Since CO2 is at a low level in product and the response of CO2 is very poor on a flame ionization dectector (FID) and non-responsive on other common lab GC detector, the laboratory analysis that has been most commonly used is a gas chromatograph equipped with a thermal conductivity detector or flame ionization detector (FID) in combination with a methanizer, which utilizes a nickel catalyst to convert any CO2 in the stream to methane. For several years now a commonly used method of detecting CO2 is a field infrared analyzer. Sensitivity is gained by employing a long path length IR cell to see down to the subppm levels. For some troubleshooting activities, sub-ppm analysis of CO2 is needed. One approach was presented in 2007 using a GC equipped with a pulsed discharge detector. (22)

Impact on Final Product Specifications

The primary problem with CO2 in the product is as a catalyst poison for polyethylene production. With new higher efficiency catalysts, the presence of even sub-ppm levels of impurities can cause catalyst efficiency losses.

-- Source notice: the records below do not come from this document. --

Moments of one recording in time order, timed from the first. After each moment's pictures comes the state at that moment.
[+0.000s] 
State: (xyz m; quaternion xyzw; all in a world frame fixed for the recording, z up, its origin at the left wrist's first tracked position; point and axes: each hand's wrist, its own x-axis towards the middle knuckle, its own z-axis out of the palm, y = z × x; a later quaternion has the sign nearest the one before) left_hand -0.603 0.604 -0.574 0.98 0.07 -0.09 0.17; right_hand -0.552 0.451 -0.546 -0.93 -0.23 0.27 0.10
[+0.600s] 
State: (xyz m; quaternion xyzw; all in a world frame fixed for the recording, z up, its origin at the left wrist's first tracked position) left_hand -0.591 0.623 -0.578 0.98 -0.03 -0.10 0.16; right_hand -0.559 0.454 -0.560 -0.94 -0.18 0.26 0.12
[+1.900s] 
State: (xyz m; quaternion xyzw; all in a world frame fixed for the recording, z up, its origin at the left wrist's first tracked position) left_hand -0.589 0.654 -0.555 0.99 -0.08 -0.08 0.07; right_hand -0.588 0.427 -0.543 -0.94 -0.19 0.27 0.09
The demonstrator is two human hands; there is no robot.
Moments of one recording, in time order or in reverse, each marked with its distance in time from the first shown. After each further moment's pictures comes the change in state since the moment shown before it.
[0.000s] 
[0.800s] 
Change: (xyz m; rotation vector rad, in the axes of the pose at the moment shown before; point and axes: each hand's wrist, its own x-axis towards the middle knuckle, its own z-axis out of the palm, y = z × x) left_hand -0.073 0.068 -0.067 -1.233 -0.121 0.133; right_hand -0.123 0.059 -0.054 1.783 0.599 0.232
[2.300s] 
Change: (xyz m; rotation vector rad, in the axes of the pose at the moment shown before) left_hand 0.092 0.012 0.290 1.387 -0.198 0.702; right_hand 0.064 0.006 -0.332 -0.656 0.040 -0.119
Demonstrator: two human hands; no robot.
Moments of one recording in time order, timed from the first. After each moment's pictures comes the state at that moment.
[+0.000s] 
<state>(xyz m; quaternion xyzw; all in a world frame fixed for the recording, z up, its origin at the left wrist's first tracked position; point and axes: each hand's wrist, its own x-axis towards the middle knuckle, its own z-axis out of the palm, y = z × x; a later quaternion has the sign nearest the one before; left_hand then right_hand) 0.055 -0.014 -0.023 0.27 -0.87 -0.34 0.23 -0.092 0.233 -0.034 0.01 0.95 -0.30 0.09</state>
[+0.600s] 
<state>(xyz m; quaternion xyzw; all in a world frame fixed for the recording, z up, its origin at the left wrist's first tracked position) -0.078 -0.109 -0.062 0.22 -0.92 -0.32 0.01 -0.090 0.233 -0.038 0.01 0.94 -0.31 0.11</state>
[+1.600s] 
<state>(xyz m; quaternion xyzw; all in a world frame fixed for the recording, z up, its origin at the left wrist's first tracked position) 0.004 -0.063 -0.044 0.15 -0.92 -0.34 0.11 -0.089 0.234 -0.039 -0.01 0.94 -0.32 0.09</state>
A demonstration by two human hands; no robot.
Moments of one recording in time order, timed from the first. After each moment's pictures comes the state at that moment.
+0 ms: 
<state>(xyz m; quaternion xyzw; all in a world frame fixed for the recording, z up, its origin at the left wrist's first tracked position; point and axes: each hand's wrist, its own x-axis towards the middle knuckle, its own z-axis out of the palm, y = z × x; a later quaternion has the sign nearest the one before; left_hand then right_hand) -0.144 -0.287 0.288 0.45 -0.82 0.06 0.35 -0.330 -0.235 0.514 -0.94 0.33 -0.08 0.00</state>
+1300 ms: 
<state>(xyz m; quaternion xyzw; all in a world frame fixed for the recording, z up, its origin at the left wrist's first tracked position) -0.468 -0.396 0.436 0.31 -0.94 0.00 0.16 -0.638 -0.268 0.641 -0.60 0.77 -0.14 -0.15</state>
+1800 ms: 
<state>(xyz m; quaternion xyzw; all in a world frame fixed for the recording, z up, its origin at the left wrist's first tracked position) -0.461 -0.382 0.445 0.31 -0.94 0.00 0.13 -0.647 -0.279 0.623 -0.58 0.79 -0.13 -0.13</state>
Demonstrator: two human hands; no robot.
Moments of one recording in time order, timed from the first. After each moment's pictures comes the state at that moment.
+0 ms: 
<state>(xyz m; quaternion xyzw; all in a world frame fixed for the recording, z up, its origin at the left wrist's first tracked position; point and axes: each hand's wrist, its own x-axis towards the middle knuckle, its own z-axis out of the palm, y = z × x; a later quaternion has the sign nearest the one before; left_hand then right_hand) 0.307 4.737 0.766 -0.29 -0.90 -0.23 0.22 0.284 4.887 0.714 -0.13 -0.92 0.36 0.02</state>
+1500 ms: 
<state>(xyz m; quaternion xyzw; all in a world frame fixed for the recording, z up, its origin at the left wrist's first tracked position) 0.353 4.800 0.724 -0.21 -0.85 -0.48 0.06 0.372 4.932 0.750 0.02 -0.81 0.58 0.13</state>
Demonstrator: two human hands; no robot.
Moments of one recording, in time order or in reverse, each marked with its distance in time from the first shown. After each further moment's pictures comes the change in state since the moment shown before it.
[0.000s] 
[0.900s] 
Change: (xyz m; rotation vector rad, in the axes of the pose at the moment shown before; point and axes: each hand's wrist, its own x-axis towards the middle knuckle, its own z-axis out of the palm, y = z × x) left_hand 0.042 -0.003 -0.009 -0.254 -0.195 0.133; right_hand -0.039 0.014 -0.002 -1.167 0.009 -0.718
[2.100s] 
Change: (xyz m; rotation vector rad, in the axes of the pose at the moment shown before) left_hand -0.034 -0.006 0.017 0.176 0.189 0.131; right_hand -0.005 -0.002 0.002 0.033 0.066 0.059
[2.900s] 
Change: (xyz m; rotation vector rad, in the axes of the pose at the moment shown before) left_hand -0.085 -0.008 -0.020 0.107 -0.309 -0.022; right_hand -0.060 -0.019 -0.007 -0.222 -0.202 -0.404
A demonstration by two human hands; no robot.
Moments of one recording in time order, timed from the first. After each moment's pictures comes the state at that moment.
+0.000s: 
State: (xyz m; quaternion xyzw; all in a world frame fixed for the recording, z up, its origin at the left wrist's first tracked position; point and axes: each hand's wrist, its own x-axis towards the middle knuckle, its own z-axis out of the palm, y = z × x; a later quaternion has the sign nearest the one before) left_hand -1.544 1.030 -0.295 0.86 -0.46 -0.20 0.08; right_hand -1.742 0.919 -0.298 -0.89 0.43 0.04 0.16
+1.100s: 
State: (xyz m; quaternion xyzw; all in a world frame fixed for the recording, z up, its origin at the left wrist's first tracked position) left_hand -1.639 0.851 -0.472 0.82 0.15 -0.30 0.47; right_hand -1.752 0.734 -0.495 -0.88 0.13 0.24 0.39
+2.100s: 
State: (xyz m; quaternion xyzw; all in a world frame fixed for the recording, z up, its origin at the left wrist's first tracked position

Typically, an adsorption unit is in place to protect these sensitive processes.

References 17. Baumgartner, A. J.; Blaschke, M. W.; Coleman, S. T.; Kohler, R.; and Paxson, T. E., “Feedstock Contaminants in Ethylene Plants – An Update”, EPC Paper 55b, 2004. 18. Polito, C., “Arsine and Carbonyl Sulfide Contaminants in Ethylene Plant Feedstocks”, EPC Paper 22h, 1996. 19. Reid, J., “Natural Gas Infiltration into Salt Caverns - Attachment 4”, EPC Paper 69e, 1999. 20. Hood, D. and Coleman, S., “Minor Components, Major Issues: An Overview of Contaminants in Ethylene Plants”, EPC Paper 51c, 2007. 21. Nowowiejski, G. and Reid, J., “An Overview of Oxygenates in Olefins Units in Relation to Corrosion, Fouling, Product Specifications, and Safety”, EPC Paper 56a, 2003. 22. Sun, K., et al, “Analysis of ppb Levels of H2, O2, N2, CH4, CO and CO2 in Hydrocarbon Feed Streams with a PDD Detector”, EPC Paper 51a, 2007. Neither the authors nor their respective employers represent, warrant, or otherwise guarantee, expressly or impliedly, the merchantability, fitness for a particular purpose, suitability, accuracy, reliability, or completeness of the information contained in this document or the products, materials, or processes described. The user is solely responsible for all determinations regarding any use of material or product and any process in its territories of interest. The authors and their respective employers expressly disclaim liability for any loss, damage, or injury directly or indirectly suffered or incurred as a result of or related to anyone using or relying on any of the information in this document. The authors and their respective employers do not endorse any product or process, and expressly disclaim any contrary implication.